Martin Kovář

Personal information
- Born: 20 March 1967 (age 59) Prague, Czechoslovakia

Sport
- Sport: Paralympic swimming
- Disability: Spinal cord injury
- Disability class: S3
- Event(s): Freestyle, backstroke

Medal record
Paralympic swimming
Representing Czech Republic
Paralympic Games
| Gold medal – first place | 2000 Sydney | 50m backstroke S3 |
| Gold medal – first place | 2004 Athens | 50m freestyle S3 |
| Gold medal – first place | 2004 Athens | 100m freestyle S3 |
| Gold medal – first place | 2004 Athens | 200m freestyle S3 |
| Bronze medal – third place | 2000 Sydney | 100m freestyle S3 |
World Championships
| Gold medal – first place | 2002 Mar del Plata | 50m freestyle S3 |
| Gold medal – first place | 2002 Mar del Plata | 100m freestyle S3 |
| Silver medal – second place | 2002 Mar del Plata | 4x50m freestyle relay 20pts |
| Silver medal – second place | 2002 Mar del Plata | 200m freestyle S3 |

= Martin Kovář =

Czech para-swimmer and para-cyclist

Martin Kovář (born 20 March 1967) is a Czech former Paralympic swimmer and cyclist.

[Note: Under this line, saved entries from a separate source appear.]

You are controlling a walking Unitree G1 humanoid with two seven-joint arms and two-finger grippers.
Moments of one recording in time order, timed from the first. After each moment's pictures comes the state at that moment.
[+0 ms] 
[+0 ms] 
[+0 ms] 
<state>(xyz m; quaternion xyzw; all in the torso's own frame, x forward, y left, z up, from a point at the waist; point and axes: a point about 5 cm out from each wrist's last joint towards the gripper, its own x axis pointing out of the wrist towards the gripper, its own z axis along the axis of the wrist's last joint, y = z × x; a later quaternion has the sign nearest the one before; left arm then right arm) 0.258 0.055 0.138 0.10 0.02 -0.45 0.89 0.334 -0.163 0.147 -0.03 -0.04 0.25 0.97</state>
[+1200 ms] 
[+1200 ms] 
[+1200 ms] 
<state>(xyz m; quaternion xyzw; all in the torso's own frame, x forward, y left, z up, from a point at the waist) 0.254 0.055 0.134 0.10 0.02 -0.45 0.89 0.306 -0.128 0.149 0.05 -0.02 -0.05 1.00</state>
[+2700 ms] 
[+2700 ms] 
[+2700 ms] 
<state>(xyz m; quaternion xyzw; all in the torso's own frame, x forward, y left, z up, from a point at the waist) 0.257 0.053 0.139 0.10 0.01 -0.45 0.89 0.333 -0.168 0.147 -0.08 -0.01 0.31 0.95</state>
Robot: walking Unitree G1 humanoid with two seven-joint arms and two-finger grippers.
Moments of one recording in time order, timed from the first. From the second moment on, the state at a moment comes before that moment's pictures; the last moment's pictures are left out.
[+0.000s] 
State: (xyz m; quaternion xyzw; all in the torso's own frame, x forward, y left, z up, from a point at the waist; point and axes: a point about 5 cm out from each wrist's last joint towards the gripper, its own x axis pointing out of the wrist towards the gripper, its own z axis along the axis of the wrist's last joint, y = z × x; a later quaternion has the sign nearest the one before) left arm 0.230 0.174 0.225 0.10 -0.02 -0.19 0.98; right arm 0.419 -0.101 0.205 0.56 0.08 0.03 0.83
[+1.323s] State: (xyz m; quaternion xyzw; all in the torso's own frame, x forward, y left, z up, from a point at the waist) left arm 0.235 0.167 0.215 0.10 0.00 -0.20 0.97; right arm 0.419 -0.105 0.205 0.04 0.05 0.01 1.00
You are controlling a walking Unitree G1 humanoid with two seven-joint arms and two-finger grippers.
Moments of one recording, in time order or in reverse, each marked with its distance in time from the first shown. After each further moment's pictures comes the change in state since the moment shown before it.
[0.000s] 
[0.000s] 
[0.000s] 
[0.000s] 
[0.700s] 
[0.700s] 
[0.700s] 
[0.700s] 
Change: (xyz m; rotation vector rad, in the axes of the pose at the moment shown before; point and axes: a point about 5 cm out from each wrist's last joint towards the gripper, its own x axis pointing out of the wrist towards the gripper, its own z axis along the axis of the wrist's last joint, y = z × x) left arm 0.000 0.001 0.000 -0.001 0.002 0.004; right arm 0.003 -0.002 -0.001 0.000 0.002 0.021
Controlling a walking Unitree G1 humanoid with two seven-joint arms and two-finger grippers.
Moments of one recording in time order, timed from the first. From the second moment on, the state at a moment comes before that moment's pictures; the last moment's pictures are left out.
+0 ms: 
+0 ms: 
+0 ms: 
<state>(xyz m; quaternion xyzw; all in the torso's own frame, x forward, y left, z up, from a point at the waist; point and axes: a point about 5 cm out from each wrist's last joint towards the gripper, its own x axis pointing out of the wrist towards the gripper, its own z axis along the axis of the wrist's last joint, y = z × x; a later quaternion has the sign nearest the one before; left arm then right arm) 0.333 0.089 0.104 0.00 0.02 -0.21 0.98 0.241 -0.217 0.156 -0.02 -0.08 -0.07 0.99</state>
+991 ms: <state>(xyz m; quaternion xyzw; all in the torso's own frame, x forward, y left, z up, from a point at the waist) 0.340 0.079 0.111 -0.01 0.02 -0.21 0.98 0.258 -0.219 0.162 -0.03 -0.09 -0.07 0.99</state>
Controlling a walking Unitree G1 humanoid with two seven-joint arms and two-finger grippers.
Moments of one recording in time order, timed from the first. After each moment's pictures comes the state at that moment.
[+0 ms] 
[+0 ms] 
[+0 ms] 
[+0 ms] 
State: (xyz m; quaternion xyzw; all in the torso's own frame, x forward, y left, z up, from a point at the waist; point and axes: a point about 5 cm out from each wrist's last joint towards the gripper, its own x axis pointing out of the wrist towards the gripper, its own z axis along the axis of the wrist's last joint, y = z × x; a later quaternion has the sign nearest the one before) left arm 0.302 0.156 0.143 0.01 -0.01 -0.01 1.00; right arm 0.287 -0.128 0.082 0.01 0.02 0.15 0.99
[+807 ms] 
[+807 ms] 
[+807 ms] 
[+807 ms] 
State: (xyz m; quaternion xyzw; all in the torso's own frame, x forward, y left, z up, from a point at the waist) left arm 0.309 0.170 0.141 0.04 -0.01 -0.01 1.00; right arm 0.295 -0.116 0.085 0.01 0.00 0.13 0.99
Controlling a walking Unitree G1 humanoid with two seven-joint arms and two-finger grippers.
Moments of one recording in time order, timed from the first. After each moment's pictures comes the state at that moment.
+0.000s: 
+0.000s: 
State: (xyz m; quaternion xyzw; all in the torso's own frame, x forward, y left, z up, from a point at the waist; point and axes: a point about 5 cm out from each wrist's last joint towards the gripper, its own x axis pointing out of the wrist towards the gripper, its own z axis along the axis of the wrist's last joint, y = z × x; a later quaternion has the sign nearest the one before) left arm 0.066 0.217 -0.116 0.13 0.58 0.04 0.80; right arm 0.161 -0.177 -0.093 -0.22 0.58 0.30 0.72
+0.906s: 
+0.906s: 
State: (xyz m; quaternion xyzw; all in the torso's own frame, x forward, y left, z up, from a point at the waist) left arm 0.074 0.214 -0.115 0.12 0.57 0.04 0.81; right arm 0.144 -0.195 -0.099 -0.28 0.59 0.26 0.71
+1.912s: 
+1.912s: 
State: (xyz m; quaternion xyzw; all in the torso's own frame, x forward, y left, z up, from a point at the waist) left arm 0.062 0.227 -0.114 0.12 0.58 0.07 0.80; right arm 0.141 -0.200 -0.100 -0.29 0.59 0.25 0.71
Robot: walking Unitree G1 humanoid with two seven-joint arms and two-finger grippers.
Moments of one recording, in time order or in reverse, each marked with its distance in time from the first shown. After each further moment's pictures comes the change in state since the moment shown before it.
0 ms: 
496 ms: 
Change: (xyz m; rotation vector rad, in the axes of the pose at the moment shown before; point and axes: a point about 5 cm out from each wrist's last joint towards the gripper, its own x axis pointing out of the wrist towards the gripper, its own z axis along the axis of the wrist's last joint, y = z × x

He is a four-time Paralympic swimming champion and double World swimming champion. Kovář has competed at the 1996, 2000 and 2004 Summer Paralympics in swimming and 2012 Summer Paralympics in cycling.

Kovář was named Czech Paralympian of the Year in 2004 after winning four gold medals at the 2004 Summer Paralympics.